Dusty Plasma Effects in Hypervelocity Impacts

Meteoroids and dust routinely bombard objects in space, such as spacecraft and small solar system bodies, and orbital debris also threaten spacecraft in Earth orbit. Such impacts are termed hypervelocity because they occur at velocities greater than the material acoustic speeds, resulting in hydrodynamic behavior. Strong shock waves compress and heat the projectile and target materials, converting kinetic energy to internal and thermal energy and leading to fracturing, melting, vaporization, ionization and cratering. As the partially ionized gas and condensed phase debris expand into the vacuum, plasma oscillations and instabilities produce electromagnetic emissions that threaten spacecraft electronics. Charge attachment to the condensed phase may lead to electron depletion, charge separation, long-range fields, and dusty plasma effects. The research presented examines dust charging in hypervelocity impact plasmas using a combination of experimental observations and dust simulations. First, experimental data from a 2019 light gas gun impact campaign are used to compute the particle size distribution of impact debris and provide evidence of dust charging. Second, we extend orbital motion limited (OML) theory to develop a dust charging and dynamics framework for high energy density (HED) environments. Third, we combine experimental data with the dust evolution model to probe interactions between dust and the impact environment, paying particular attention to quantifying and propagating measurement and model uncertainties. Simulations suggest significant charge depletion occurs in the debris plume shortly after impact.

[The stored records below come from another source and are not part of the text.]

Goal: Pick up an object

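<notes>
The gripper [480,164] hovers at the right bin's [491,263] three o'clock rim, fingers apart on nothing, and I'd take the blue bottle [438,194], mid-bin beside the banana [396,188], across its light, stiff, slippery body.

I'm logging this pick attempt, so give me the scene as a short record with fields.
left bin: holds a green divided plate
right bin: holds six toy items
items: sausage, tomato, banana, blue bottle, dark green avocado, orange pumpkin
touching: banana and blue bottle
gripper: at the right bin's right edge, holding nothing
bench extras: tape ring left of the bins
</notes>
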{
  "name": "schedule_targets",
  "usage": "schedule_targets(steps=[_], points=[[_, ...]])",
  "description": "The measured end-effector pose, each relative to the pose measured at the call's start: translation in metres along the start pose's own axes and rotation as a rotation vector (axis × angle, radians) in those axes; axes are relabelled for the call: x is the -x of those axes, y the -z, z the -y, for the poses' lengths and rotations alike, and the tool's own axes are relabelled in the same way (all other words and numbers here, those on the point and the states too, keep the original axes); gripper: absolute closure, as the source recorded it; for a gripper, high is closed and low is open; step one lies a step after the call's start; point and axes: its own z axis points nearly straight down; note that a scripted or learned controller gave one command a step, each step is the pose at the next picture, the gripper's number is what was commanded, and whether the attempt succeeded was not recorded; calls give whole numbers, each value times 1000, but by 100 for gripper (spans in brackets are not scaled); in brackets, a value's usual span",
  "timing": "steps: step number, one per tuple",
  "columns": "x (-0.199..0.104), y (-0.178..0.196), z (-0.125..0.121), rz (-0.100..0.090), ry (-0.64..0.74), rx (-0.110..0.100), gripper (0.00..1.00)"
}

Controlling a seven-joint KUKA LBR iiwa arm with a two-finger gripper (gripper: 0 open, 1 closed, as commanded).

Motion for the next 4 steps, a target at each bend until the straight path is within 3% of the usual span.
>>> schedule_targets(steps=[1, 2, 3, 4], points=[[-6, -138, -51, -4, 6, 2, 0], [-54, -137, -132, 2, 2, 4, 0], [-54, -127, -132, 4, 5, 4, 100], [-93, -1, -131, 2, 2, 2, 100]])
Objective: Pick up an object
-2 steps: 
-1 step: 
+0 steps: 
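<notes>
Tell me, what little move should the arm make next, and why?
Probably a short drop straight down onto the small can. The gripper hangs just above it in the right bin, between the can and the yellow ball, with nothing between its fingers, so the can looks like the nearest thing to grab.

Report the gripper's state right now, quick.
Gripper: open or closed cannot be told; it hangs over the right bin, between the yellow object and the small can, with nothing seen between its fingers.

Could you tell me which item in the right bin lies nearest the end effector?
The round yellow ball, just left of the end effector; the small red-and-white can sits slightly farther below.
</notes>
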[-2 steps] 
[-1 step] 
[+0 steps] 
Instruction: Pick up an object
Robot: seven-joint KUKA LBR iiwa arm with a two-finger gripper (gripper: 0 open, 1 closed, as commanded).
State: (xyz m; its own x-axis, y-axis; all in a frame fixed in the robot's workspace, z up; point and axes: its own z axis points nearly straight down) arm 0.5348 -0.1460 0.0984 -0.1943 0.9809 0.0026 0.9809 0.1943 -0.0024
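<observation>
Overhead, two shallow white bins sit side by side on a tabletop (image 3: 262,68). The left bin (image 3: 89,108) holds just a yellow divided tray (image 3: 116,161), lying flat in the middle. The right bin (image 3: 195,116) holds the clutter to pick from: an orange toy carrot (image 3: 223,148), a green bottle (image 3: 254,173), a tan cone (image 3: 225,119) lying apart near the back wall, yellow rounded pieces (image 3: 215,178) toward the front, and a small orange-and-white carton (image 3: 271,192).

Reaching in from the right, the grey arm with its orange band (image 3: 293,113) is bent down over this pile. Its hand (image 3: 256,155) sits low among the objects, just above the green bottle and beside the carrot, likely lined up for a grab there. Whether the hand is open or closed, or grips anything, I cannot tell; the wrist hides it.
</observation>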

Dust charging depends strongly on initial and environmental conditions, such as the neutral background present in many ground-based facilities. The model predicts transit times and dust charge consistent with plasma measurements. Thermionic emission from impact debris likely explains observations of positively charged debris in light gas gun experiments. This work serves as a starting point for analyzing dust charging in impact plasmas and analogous HED environments, such as laser ablation plasmas.